_About this task:_ From the first line to the last, set down the data exactly as given.

_Data segment:_
☆ ☆ ☆ ☆ ☆ ☆ ☆

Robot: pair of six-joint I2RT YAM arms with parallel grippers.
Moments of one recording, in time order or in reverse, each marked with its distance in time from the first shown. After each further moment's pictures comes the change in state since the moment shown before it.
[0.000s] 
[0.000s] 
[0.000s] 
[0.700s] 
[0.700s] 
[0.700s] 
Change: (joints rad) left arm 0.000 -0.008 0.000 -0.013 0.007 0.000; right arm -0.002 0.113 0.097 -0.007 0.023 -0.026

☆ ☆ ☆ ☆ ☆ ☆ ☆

_Your response:_
Robot: pair of six-joint I2RT YAM arms with parallel grippers.
Moments of one recording, in time order or in reverse, each marked with its distance in time from the first shown. After each further moment's pictures comes the change in state since the moment shown before it.
[0.000s] 
[0.000s] 
[0.000s] 
[0.700s] 
[0.700s] 
[0.700s] 
Change: (joints rad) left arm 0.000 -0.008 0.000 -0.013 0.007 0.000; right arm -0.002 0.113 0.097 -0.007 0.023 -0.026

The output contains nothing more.